Based on these and other similar data, it is the personal feeling of the authors that contrast enhancement in conventional imaging techniques will probably not contribute in reducing adenoma miss rates (at least of experienced colonoscopists).
The latest developments and variations of endoscopic devices, as well as the aforementioned improvements of conventional colonoscopes, may indeed play an important role in CRC prophylaxis, but a major factor that will judge their actual impact is the feasibility of their implementation in clinical practice, i.e. the question “which of these devises really works?”. In fact, not all of them have yet proven their practicability. Some of them do not have working channels, which may not - currently- be a prerequisite when dealing with a capsule endoscope, but is certainly inacceptable when the devise in question is a “tube” endoscope. Others seem to have other flaws that have not allowed their production up to now. It should be stressed that of all the new devises, the colon capsule seems to be a promising tool in CRC screening, as it is a painless, minimally-invasive method, which requires no bowel insufflation or sedation and could therefore play a significant role as an alternative to standard colonoscopy. Although in the initial studies, its sensitivity in the detection of polyps and advanced adenomas is currently lower than that of conventional colonoscopy, it can be increased by improving bowel preparation, combined with careful reading of the colon capsule examination data. Also, the new, second-generation colon capsule has already shown signs indicating that the capsule is probably the most promising endoscopic devise that can serve as an alternative to classical endoscopy for CRC screening. Another issue that deserves extra caution is costs: Most of these new technologic developments are - for the time being- rather expensive. However, the cost of a device can certainly not be finalized as long as it is still under development or in the experimental phase. By the time the product comes to production, prices can change. Another issue is cost-effectiveness, i.e. a devise might be expensive now but may eventually help reduce costs, e.g. by reducing mortality and morbidity from CRC and by reduction of hospital costs, lost working days etc. Therefore, despite the fact that most of these new devices are currently rather expensive, in the long run they might prove to be cost-effective. Once more, studies - this time questioning the cost-benefit rate of these devises- will be needed.
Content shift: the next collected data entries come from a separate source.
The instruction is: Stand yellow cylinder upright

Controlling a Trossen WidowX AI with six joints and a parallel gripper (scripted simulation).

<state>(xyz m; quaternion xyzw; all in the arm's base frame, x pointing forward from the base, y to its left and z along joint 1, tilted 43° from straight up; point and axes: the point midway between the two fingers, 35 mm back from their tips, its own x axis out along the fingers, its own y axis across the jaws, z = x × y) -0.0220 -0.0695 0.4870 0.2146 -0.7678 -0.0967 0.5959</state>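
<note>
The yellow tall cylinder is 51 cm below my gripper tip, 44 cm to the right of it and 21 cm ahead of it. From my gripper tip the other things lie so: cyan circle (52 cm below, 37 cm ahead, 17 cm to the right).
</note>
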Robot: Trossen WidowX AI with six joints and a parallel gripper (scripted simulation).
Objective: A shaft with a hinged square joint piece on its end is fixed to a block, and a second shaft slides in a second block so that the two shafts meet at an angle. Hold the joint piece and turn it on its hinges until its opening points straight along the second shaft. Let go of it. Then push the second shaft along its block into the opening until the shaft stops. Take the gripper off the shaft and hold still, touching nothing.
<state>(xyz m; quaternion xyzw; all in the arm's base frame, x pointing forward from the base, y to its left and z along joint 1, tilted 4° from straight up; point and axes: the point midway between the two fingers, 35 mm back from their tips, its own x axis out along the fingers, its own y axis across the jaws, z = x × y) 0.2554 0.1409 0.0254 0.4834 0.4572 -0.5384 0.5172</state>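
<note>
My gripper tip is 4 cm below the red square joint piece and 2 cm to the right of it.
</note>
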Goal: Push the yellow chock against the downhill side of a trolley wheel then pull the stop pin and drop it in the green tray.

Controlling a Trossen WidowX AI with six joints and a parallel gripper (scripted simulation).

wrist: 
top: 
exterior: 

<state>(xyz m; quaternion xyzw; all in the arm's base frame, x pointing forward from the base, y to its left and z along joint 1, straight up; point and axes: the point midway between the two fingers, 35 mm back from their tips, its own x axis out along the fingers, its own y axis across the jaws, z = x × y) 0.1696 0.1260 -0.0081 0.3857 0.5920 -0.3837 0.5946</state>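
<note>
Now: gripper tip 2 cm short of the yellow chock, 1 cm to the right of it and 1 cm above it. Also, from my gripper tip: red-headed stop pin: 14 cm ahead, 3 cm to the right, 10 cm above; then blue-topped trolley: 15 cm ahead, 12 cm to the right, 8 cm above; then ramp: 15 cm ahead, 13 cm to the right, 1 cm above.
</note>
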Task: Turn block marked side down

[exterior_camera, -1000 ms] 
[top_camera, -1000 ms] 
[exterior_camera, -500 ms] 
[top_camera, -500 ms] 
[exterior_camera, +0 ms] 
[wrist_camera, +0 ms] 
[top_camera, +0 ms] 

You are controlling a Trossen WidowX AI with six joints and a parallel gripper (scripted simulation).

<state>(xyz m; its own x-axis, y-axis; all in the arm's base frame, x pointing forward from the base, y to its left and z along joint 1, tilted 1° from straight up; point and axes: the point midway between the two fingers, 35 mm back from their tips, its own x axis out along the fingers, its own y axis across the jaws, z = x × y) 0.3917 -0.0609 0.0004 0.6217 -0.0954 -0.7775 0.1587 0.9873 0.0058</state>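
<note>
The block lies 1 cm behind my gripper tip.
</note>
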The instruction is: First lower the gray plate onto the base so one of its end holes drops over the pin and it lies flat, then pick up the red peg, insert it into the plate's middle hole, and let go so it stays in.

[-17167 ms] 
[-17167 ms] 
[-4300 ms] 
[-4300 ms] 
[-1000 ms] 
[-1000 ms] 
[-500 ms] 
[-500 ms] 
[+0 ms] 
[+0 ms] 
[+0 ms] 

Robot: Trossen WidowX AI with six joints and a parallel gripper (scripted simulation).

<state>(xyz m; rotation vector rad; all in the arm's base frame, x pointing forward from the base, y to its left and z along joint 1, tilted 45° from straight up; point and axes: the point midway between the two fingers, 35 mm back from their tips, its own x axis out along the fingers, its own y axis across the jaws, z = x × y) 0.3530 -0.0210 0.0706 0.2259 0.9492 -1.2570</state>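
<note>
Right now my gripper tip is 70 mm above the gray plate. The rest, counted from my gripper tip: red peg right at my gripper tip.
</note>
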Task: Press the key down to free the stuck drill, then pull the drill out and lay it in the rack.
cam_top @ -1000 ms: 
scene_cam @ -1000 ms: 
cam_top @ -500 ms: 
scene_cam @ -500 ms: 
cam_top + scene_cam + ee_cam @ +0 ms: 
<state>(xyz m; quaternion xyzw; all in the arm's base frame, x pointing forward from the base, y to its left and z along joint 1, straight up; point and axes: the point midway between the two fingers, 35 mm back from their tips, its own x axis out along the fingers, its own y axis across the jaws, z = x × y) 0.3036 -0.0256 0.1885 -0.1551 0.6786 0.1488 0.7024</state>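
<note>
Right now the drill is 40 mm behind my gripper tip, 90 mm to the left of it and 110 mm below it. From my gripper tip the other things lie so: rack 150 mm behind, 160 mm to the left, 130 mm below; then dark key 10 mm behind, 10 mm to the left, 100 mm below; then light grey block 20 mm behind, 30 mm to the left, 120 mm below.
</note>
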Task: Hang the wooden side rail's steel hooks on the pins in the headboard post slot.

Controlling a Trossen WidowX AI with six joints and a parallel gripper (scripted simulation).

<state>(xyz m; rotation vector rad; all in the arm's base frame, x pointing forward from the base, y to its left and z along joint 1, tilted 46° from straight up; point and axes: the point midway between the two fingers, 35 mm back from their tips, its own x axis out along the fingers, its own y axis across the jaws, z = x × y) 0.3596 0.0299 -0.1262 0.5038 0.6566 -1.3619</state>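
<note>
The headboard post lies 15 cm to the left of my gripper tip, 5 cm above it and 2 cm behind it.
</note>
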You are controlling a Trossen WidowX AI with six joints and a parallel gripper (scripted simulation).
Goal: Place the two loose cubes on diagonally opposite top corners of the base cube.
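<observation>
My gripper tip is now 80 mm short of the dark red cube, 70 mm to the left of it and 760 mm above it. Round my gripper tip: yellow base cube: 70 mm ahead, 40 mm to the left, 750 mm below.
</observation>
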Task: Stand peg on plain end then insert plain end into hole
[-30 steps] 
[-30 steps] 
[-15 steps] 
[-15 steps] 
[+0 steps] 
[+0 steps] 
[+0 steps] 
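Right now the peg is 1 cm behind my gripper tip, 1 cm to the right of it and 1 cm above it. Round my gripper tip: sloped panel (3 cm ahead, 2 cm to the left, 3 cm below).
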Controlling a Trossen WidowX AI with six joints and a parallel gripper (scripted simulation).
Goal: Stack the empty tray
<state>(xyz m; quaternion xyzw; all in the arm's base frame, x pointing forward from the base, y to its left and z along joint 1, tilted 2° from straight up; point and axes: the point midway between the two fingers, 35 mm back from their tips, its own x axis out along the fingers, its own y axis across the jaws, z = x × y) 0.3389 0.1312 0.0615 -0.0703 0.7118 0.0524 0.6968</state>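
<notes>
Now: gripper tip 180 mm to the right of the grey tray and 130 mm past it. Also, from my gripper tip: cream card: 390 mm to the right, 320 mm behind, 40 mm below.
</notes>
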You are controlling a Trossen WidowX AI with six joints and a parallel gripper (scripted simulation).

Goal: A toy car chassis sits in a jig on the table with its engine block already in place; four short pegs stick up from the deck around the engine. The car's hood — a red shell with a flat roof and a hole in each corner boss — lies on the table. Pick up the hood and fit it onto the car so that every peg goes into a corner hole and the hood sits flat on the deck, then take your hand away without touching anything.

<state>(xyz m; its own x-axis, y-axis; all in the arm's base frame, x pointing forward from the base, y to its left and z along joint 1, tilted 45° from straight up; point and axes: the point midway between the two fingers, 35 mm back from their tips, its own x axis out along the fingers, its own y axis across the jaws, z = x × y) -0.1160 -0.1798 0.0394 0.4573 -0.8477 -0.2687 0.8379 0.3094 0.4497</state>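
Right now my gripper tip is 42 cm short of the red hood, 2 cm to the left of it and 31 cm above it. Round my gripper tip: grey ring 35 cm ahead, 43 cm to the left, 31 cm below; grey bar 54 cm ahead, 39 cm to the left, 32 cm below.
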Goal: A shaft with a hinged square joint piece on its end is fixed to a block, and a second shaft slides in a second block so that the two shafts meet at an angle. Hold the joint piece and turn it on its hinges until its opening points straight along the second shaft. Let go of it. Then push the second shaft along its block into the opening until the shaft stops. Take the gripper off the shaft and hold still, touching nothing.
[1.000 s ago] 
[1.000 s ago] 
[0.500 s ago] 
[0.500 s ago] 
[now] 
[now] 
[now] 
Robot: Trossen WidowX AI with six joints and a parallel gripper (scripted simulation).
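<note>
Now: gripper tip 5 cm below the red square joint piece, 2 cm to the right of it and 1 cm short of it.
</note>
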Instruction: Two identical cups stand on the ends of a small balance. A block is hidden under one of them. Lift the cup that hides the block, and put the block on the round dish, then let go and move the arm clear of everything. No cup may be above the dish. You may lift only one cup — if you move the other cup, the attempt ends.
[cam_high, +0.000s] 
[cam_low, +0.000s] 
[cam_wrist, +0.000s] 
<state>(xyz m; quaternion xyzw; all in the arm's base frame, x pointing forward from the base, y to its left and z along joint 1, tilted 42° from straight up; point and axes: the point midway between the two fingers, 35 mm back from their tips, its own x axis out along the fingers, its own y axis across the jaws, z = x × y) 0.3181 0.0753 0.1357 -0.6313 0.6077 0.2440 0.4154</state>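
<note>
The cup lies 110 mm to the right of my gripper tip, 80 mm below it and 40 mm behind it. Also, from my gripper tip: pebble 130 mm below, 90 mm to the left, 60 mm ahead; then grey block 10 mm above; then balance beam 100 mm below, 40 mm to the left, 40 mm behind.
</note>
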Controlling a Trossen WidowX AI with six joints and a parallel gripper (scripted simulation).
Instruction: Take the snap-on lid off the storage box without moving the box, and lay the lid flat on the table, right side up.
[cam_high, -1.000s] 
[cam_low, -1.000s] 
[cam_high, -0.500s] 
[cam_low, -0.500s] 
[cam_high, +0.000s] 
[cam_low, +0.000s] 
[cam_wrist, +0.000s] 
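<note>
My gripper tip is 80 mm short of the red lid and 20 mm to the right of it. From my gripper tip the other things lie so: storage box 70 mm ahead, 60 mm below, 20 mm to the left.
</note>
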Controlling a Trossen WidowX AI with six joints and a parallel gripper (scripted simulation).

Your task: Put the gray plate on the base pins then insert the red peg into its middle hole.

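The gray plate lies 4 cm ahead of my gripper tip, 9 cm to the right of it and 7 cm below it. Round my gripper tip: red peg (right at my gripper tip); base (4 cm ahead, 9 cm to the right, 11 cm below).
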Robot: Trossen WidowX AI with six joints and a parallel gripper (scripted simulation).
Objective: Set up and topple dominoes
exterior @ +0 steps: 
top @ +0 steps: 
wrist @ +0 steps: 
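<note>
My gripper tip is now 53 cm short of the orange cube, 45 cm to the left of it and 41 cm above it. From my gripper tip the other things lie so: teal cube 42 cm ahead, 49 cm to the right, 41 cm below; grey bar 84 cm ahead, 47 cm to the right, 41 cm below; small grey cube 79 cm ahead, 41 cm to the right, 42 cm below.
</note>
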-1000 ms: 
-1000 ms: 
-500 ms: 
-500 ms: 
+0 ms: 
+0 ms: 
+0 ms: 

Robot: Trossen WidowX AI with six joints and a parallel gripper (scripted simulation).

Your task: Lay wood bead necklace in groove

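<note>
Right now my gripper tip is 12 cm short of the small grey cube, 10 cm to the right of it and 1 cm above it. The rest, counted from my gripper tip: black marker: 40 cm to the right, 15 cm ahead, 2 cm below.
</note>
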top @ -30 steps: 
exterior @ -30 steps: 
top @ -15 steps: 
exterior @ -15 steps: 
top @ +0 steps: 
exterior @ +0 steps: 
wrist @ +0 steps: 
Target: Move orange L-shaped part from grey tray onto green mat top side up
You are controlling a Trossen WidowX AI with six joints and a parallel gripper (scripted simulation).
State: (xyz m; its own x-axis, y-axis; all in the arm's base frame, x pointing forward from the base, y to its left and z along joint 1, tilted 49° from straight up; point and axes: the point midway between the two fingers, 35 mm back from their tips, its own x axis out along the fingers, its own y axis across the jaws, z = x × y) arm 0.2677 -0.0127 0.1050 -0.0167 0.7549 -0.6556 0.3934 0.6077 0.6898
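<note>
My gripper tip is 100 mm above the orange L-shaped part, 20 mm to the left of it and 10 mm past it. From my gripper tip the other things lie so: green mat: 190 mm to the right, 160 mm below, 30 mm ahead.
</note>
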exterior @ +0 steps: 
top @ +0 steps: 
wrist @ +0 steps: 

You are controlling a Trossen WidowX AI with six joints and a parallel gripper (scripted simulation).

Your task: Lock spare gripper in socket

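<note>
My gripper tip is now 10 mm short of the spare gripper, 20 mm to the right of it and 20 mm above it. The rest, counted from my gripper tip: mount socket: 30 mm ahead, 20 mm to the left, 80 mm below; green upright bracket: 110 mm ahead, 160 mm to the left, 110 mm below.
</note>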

Finally, another factor that should not be underestimated is the role of the primary health provider. The latter must be well-informed on the benefits that derive from screening colonoscopy in order to encourage the public to participate in CRC screening. Thus, the primary health physician can also act as another extremely effective “tool” to increase population adherence to CRC prevention programs. It is therefore the duty of medical associations, especially gastroenterological organizations to contribute to keeping the public, as well as primary health providers, informed on the benefits of examination of the colon to prevent CRC.